__Problem statement__
Say how many lines of the entries below include "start", giving nothing but that number.

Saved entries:
——————
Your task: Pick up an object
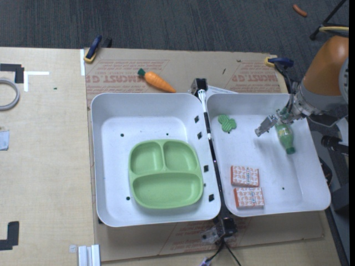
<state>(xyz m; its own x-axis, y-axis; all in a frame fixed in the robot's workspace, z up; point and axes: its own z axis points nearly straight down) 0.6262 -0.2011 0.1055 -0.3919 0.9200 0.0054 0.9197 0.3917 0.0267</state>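
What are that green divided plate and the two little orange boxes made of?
The green divided plate looks like moulded plastic: one even colour, rounded rims, a soft sheen. The two orange boxes seem to be printed cardboard, with flat faces and sharp edges, though that is less certain.

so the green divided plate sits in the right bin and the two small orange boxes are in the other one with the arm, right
Not quite: the camera view shows the green divided plate in the left bin, not the right. The two small orange boxes do lie in the other bin, where the gripper reaches in.
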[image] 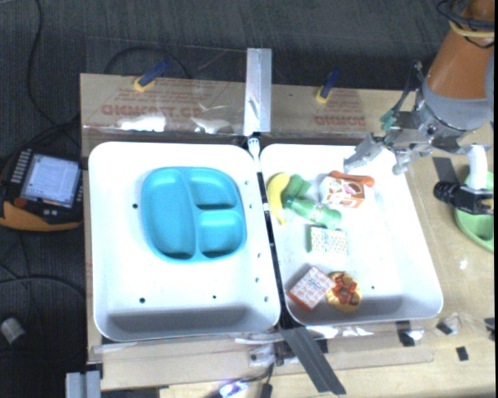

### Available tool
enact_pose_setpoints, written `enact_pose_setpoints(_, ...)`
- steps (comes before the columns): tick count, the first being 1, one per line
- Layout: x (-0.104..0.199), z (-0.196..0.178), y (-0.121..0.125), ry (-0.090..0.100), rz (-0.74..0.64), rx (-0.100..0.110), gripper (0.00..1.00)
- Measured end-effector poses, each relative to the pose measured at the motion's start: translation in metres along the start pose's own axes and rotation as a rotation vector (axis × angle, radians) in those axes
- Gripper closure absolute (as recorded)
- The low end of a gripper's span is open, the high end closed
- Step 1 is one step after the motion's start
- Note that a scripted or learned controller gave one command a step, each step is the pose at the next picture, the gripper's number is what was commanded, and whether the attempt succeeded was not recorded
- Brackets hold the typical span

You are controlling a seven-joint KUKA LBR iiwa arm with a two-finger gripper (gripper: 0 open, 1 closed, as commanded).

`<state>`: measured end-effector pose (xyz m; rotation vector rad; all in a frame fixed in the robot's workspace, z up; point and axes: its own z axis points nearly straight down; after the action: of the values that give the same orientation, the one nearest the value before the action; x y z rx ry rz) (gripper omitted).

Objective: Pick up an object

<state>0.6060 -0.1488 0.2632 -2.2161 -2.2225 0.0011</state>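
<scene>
Gripper poised over the right bin's far corner, nothing yet picked.

The gripper [367,157] hangs above the far right corner of the right bin [415,247], its 2 fingers spread and holding nothing. Closest is the orange-and-white carton [345,190], crowded against a green bottle [309,206] and a banana [276,194]. Risk, as I judge it: descending here, a finger lands on the carton's edge and pushes it aside, or clips the bin wall.

The robot arm [461,73] is showing a big round orange part up top, with a grey band under it. Dark cables are curling near its top. At its tip, the end effector [367,157] is looking thin, grey and silver, made of small metal pieces.
</scene>
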Motion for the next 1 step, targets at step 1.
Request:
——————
__Answer to the exercise__
2